--- Raw data Enclosed Below ---

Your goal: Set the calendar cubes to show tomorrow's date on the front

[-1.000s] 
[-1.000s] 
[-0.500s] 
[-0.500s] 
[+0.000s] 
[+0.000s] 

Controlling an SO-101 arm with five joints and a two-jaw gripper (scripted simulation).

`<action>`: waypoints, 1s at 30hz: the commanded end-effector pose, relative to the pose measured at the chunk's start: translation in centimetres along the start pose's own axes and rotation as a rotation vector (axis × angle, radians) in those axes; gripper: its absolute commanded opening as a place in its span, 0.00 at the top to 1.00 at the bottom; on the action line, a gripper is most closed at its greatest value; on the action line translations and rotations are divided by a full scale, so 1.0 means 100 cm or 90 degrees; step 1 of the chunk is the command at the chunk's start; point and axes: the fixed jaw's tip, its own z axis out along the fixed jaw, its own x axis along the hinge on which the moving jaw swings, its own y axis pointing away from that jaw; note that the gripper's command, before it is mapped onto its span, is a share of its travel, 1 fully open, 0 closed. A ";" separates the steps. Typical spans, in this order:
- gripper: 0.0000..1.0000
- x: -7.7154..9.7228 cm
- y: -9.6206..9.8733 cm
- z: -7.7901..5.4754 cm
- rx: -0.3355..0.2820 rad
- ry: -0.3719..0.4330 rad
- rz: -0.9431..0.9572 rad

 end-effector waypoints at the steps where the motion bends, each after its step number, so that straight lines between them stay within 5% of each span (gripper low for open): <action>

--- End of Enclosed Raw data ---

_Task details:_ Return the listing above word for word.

_Result:_
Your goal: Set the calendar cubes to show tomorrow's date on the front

[-1.000s] 
[-1.000s] 
[-0.500s] 
[-0.500s] 
[+0.000s] 
[+0.000s] 

Controlling an SO-101 arm with five joints and a two-jaw gripper (scripted simulation).

`<action>`: waypoints, 1s at 30hz: the commanded end-effector pose, relative to the pose measured at the chunk's start: translation in centimetres along the start pose's own axes and rotation as a rotation vector (axis × angle, radians) in those axes; gripper: its absolute commanded opening as a place in its span, 0.00 at the top to 1.00 at the bottom; on the action line, a gripper is most closed at its greatest value; on the action line translations and rotations are divided by a full scale, so 1.0 means 100 cm or 90 degrees; step 1 of the chunk is the command at the chunk's start; point and axes: the fixed jaw's tip, its own z axis out along the fixed jaw, its own x axis along the hinge on which the moving jaw swings, its own y axis pointing away from that jaw; note that the gripper's command, before it is mapped onto its span, is a share of its travel, 1 fully open, 0 closed. A ";" separates the steps. Typical spans, in this order:
- gripper: 0.0000..1.0000
- x: -7.7154..9.7228 cm
- y: -9.6206..9.8733 cm
- z: -7.7901..5.4754 cm
- rx: -0.3355..0.2820 rad
- ry: -0.3719..0.4330 rad
- rz: -0.9431..0.9572 rad

 end-effector waypoints at the steps where the motion bends, each after its step number, so that straight lines between them stay within 5% of each span (gripper low for open): <action>

That brings the answer to completion.